An element of what Oakes offered his clients was dirty tricks. In 2000, Jeremy Wagstaff, an investigative journalist, encountered Oakes as an adviser to the president of Indonesia at the time, Abdurrahman Wahid. Oakes was paid $300,000 in cash for a two-month campaign, Wagstaff said. It was heavy on optics, featuring “a Tom Clancy-style ops center with lots of screens and people beavering away at computers.”
“The money was changing hands in U.S. cash in sports bags, so it was a somewhat unusual arrangement,” he said.
Oakes abruptly left Indonesia after Wagstaff reported in The Wall Street Journal that he had paid several thousand dollars to a nongovernmental journalist’s organization, falsely claiming it was from the U.S. Agency for International Development, and that the organization had then put out statements beneficial to Wahid.
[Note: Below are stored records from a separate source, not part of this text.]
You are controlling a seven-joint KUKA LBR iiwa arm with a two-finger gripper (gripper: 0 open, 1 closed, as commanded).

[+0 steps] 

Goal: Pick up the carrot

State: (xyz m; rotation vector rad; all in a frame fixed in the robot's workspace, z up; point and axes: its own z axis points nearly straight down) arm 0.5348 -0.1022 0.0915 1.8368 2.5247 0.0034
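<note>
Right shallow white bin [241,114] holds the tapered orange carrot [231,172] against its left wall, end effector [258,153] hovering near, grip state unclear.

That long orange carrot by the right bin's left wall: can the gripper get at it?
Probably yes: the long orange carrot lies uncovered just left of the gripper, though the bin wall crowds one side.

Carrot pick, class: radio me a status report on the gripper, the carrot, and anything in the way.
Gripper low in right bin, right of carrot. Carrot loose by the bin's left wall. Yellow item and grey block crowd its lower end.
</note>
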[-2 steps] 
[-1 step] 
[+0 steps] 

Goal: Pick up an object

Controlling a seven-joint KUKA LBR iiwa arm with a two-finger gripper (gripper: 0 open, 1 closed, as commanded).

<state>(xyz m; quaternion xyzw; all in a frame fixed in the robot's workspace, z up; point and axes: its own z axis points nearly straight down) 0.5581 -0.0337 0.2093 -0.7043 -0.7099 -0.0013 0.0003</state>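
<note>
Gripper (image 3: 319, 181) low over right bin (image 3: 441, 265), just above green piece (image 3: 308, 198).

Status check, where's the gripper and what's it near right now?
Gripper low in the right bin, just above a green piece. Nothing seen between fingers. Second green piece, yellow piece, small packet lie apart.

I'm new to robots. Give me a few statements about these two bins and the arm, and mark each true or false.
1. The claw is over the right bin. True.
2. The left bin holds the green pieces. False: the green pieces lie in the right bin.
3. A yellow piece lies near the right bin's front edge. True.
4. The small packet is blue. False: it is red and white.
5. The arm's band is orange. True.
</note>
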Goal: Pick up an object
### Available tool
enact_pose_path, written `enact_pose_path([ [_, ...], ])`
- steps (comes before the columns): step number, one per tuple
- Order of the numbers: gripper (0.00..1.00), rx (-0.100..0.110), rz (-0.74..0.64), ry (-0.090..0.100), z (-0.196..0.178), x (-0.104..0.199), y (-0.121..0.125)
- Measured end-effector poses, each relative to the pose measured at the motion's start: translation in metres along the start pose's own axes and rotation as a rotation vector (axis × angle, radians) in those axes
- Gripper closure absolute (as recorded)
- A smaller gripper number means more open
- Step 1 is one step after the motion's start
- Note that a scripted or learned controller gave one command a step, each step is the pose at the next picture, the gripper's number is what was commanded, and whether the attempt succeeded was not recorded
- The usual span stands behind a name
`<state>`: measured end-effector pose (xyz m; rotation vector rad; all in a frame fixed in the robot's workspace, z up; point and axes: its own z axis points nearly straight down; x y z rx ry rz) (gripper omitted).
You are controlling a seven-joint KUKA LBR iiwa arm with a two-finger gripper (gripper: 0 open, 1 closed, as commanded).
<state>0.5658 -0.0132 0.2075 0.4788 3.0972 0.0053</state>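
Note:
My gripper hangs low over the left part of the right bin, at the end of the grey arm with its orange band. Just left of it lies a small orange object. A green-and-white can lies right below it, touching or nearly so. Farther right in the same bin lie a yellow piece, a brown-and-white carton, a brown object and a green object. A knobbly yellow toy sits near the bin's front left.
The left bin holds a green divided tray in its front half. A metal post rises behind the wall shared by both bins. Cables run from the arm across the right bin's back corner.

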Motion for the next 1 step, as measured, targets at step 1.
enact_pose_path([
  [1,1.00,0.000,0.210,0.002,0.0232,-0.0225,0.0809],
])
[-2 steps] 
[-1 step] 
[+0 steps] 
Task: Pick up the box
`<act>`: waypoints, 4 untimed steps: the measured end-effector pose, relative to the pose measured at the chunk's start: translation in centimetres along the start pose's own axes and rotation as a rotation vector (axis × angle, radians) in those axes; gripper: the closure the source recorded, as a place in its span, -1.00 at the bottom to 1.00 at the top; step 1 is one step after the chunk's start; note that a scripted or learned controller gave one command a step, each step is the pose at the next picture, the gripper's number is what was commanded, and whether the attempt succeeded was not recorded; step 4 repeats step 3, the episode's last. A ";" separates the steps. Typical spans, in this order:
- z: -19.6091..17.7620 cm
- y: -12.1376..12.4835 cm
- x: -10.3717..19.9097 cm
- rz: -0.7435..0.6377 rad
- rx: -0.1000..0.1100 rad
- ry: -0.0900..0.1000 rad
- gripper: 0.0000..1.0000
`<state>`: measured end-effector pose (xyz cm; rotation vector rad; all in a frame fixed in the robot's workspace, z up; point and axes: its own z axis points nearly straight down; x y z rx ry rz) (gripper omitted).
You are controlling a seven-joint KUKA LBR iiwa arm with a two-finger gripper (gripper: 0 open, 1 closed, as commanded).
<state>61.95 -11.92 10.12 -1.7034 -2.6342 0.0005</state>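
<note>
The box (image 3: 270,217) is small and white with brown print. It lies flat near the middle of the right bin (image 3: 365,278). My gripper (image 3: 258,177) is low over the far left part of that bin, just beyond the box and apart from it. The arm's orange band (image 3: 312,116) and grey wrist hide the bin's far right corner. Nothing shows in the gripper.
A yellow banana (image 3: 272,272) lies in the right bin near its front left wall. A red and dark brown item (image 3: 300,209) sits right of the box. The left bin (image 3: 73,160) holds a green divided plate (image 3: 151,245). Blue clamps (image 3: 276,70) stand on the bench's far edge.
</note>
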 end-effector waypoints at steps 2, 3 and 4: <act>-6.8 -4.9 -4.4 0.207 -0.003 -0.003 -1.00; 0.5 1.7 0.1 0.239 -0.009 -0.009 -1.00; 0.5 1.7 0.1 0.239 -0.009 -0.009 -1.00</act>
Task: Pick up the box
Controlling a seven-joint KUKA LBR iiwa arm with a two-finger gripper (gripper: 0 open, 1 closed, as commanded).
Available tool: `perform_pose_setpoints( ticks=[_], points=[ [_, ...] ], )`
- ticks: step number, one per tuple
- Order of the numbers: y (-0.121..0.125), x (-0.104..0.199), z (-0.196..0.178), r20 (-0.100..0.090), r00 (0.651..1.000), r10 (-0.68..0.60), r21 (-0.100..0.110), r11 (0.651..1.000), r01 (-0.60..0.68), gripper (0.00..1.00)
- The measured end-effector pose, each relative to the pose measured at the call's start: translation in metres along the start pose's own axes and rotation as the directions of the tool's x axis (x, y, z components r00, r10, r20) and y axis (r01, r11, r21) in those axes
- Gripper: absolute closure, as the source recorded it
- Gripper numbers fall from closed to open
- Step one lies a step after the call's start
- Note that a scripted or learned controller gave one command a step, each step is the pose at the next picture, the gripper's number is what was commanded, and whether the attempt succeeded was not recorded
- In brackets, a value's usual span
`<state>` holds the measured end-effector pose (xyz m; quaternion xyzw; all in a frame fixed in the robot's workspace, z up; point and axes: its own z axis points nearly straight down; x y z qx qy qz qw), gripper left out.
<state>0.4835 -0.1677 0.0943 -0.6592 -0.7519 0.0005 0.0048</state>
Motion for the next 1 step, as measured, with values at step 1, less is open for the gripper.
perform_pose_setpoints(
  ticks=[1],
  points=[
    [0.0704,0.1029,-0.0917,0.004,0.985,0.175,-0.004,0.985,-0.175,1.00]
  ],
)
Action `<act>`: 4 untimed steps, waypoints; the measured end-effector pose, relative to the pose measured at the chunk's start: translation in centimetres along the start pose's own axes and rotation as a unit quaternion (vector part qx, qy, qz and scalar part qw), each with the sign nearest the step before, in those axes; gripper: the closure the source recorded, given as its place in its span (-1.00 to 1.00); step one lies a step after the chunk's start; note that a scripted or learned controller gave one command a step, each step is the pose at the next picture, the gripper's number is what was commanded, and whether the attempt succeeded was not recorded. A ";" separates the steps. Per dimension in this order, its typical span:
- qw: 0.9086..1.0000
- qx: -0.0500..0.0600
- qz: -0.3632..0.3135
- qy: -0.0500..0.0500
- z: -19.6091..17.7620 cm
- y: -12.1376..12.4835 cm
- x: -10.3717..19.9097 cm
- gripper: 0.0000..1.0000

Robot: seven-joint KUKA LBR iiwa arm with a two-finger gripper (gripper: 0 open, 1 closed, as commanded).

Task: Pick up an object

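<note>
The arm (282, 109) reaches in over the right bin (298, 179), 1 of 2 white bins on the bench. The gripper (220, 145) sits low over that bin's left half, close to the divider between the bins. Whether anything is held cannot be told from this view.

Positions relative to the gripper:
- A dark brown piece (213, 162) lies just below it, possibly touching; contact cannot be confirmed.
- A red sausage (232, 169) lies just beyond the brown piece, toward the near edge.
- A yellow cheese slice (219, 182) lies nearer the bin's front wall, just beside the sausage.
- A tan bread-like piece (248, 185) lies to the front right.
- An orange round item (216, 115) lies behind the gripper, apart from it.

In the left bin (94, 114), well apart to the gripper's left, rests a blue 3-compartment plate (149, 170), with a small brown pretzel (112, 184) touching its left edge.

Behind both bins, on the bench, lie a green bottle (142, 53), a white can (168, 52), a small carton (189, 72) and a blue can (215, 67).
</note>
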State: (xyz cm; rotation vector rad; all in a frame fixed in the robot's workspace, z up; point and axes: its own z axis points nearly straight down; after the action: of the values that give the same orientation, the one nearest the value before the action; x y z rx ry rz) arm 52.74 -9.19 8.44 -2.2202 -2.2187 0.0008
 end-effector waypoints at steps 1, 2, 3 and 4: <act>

Oakes denied claiming the money came from USAID.
By then, Oakes was pivoting to counterterrorism, presenting a more sophisticated option for “hearts and minds” campaigns than the blunt propaganda offered by public relations firms and ad companies, Briant said.
“This pseudointellectual, academic approach, it looked really good,” Briant said. “You are creating a situation in which behavior will change. That idea underpins a lot of what they have developed since.”
By 2012, Strategic Communication Laboratories was a trusted partner of Britain’s Defense Ministry, included on the “X list” of companies “cleared to routine access to UK secret information.” It was also providing training for Britain’s 15th Psychological OperationsGroup, according to documents released this month by Christopher Wylie, a former Cambridge Analytica employee.
When Briant last met Oakes for an interview, late last year, he was in an expansive, boastful mood. Oakes praised Nix, his younger colleague, for expanding the company’s electoral work swiftly, making it into “a very successful commercial entity.” But he credited himself with the big ideas behind the firm’s work.
“If he’s the Steve Jobs, I’m the Steve Wozniak,” he said, referring to the inventor who built the Apple computer. “I’m the sort of guy who wants to get the engineering right, and he’s the guy who wants to sell the flashy box.” He rolled his eyes a little at the controversy that had built up around Cambridge Analytica’s advance work for a pro-Brexit campaign, a role which he said Nix had inflated for commercial reasons.
Yes, the company had been branded as using “pretty unethical ways of achieving their results,” he acknowledged to Briant. But on the bright side, he said, this was exactly what many clients were looking for.
“People coming to us are not ethical,” he continued. “I mean, frequently people come to us and say we’ve got so many dirty tricks against us, we now need to know the dirty tricks to go back. Or we need to know how to counter the dirty tricks and you guys seem to know how to do it.”